The in built computer in the mill has a 7k memory. That’s correct, 7000 bits. I have an external computer linked to it, which makes it a bit more useful, but the Fagor controller is clunky and idiosyncratic, and I would like to switch to Mach 3.
So, I will document the upgrade as it happens. The mill is a good solid machine, with big ball screws, and 1000mm of x travel, 450mm Z and 450mm Y. It is worth spending some money on it. There are a lot of big, old, CNC machines with obsolete electronics out there for sale. It will be a project which might just be worth watching.
The only surviving Trevithick dredger engine, in the London Science Museum, shows no signs of ever having been lagged. I know this, because I examined it closely, recently, during my UK trip.
No lagging, no marks in the paintwork, which would indicate wooden lagging strips ever having been attached.
But, we know that Trevithick readily adopted ANY improvements to his designs, and lagging was appearing on engines at about the epoch of the dredger engine design. Plus, his engines were in use as late as mid 19th century, and lagging was well established as a normal feature by that time.
And, my model definitely needs some efficiency improvement. Using a 40kW burner to power an engine of this size is ridiculous. So I Have added some lagging.
Equipment for applying lagging, from the left… scroll saw, super glue (I used 6 tubes), strips of wood (in this case, Australian Jarrah, grinder for shaping, Dremel for shaping, good light, and the engine with some of the strips glued in place.
I used about 48 strips of wood with some spares. These were cut and sanded in advance. 5mm x12mm x 130mm.
The Super glue is used to hold the wood strips in place temporarily, until the brass boiler bands are installed.
I started at the top, and worked my way down on both sides. Most effort is made in fitting around pipes and boiler bosses. Unsatisfactory strips are levered off and scrapped.
A rebate was milled on every wood strip, to permit removal or tightening of the boiler end plate nuts.
I used rubber tree ties to maintain pressure until the glue dried, but in most cases I just applied finger pressure until the wood stuck fast.
Some pipes and fittings necessitated grooves being made with round files.
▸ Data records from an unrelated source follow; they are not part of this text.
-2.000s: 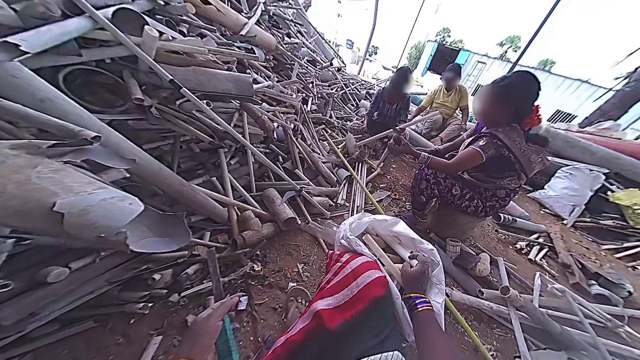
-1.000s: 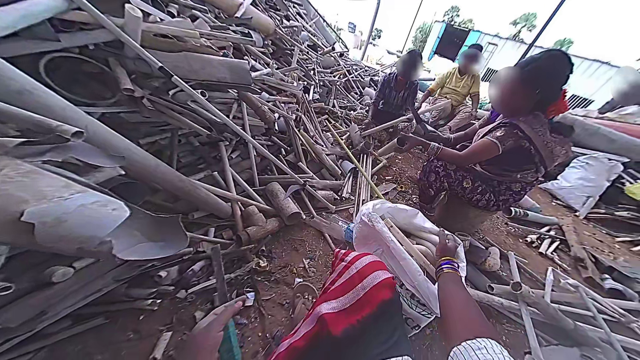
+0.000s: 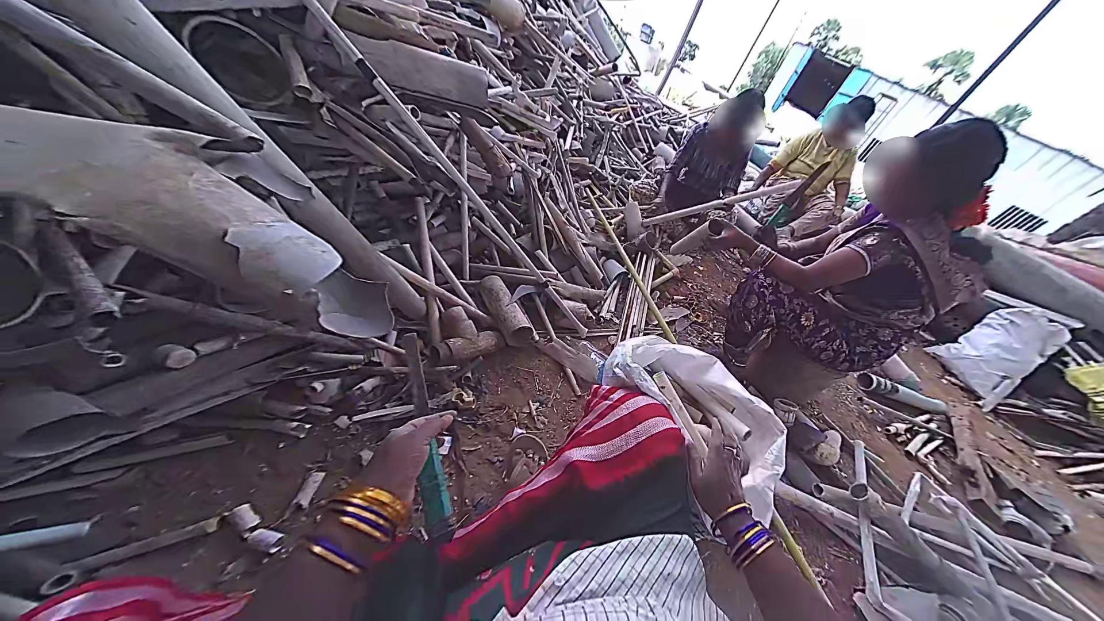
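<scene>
My left hand (image 3: 405,457), bangles at its wrist, lies across an upright tool with a dark flat blade (image 3: 416,375) and a green lower part (image 3: 435,487); whether its fingers close on the tool cannot be told. A pale length of plastic pipe (image 3: 677,405) is in my right hand (image 3: 716,461), at the mouth of a white woven sack (image 3: 763,431). More pale pipe pieces (image 3: 729,418) stick out of the sack. Red and white striped cloth (image 3: 604,431) covers my lap between the hands.
A large heap of scrap pipes (image 3: 509,172) rises ahead and left, with a wide broken pipe (image 3: 155,190) near me. A seated person (image 3: 828,285) at the right holds a pipe; two other people sit beyond. Loose pipes (image 3: 931,535) lie at the lower right, beside a yellow-green rod (image 3: 634,276).
My right hand has drawn back from deeper in the sack's mouth toward my lap. The nearest person's hands have lifted a pipe piece and a green-handled blade shows beside them.
</scene>
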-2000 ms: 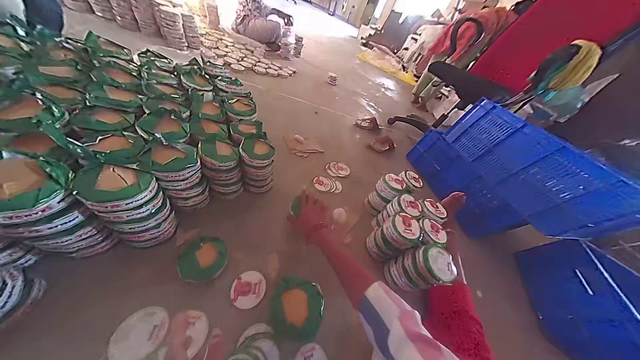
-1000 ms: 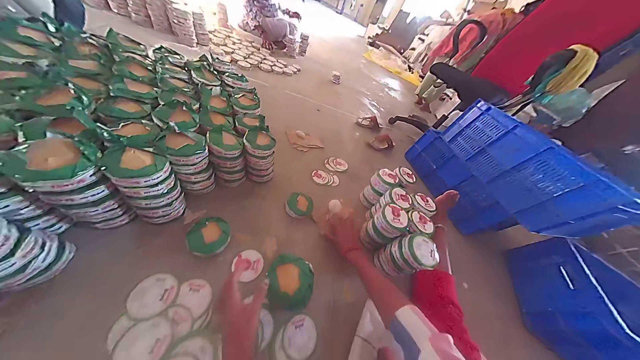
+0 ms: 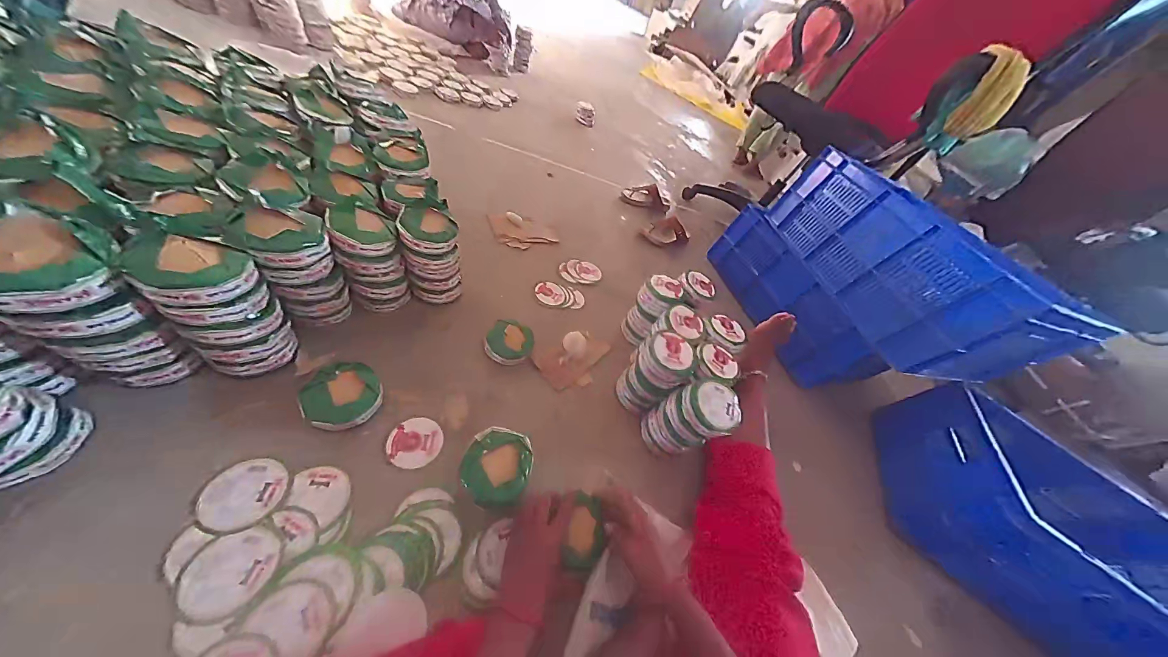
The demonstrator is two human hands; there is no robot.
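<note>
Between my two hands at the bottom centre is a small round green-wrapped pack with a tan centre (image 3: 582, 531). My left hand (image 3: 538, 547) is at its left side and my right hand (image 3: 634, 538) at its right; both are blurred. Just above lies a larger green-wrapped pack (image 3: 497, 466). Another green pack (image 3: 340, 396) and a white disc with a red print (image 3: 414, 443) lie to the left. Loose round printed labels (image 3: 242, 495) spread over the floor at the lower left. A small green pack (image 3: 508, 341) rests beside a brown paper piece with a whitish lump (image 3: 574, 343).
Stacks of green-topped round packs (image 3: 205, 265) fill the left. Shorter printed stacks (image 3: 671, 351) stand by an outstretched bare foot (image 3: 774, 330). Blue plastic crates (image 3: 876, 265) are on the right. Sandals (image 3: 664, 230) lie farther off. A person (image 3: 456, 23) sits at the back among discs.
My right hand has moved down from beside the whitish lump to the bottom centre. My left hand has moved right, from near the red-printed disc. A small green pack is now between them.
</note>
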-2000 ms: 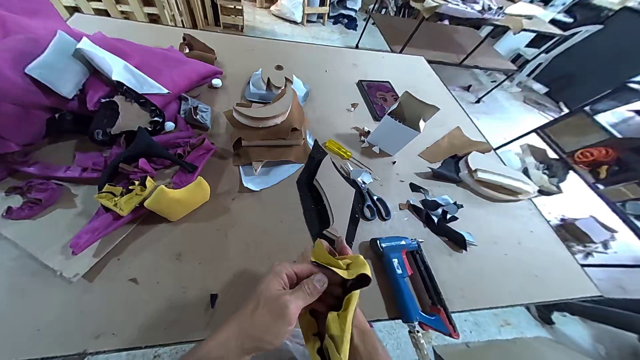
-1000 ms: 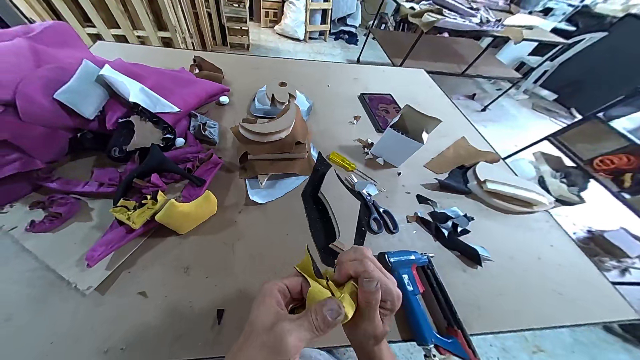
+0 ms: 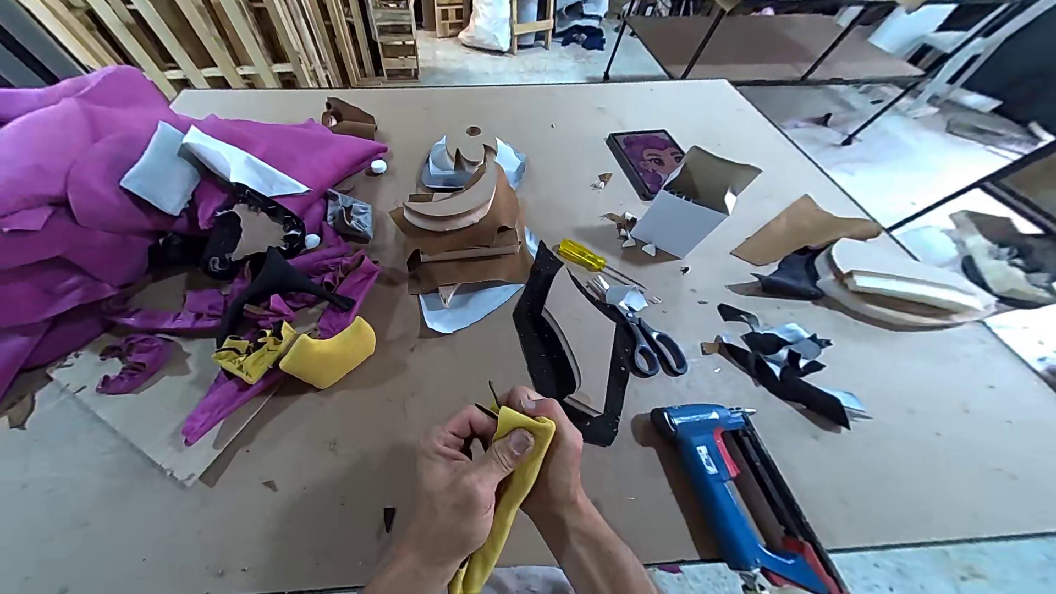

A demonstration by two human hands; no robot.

Super glue does not provide a permanent bond to copper for some reason. And it certainly will not survive the heat from steaming. But it is fine for a quick and temporary bond.
After making and applying the brass boiler bands (this was covered in the “6”vertical boiler” posts) I used olive oil to seal the wood. See discussion which follows.
I chose olive oil to seal the grain openings of the jarrah. I know from previous firings that the temperature of the boiler shell does not exceed 100ºc. Olive oil will not smoke or flame until the temperature exceeds 200ºc, which is higher than any other common oil. Also, as a failed olive farmer, I have plenty of old olive oil. At worst, my engine steamings might smell like a fish and chip shop. And refreshing the oily surface will be quick, cheap and easy. And the olive oil will not form a skin which might peel or flake. Anyway, this is “model and experimental” engineering. If it does not work, I will make some new lagging, alright!.
And I took some more photos with my Panasonic Lumix 100-2 camera…….
Still some more painting required to the end plate, and some fittings.
That domed boiler end with the cylinder protrusion also needs some paint. But the lagging looks good hey?
Even SWMBO has relented… “It can go with the other engines”. It will, when it is finished. Still requires more painting.